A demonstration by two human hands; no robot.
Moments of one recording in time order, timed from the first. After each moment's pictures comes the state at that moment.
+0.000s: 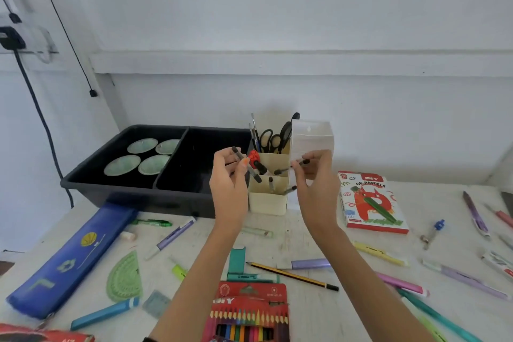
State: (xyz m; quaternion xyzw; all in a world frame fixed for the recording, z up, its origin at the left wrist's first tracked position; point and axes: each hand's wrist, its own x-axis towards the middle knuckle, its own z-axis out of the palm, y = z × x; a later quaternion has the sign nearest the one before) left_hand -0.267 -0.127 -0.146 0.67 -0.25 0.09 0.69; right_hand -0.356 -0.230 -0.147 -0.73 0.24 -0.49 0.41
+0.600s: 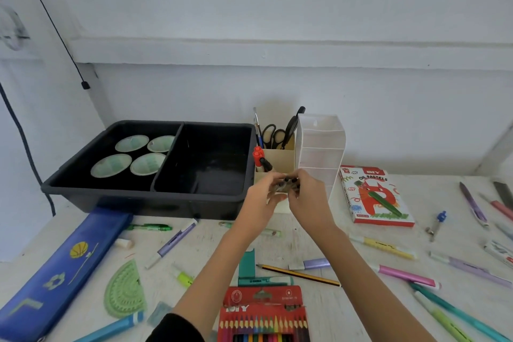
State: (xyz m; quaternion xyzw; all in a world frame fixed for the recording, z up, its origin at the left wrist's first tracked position) left_hand -0.243 -0.146 -0.200 0.71 -0.46 -0.14 0.52; right_hand -0.329 -0.225 -0.175 -0.87 0.31 -0.25 0.29
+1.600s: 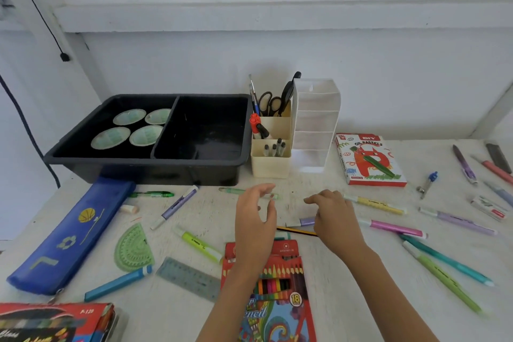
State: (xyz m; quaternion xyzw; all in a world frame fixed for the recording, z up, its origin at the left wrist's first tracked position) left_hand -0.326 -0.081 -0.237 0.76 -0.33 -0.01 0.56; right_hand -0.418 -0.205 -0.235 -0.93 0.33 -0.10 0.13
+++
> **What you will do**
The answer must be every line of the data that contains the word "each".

> **Answer for this exercise**
Moments of one recording in time order, timed from the first. After each moment's pictures comes the state at that moment.
State: (xyz m; quaternion xyzw; all in a world frame fixed for the recording, z up, its origin at the left wrist's first tracked position; point and axes: each hand's wrist, its own x-axis towards the middle knuckle, its own z-axis out of the palm, y = z × x; a later quaternion has the sign nearest the one before) left_hand -0.267 -0.127 -0.146 0.67 -0.25 0.09 0.69; right_hand -0.356 -0.230 -0.147 -0.73 0.24 -0.49 0.41

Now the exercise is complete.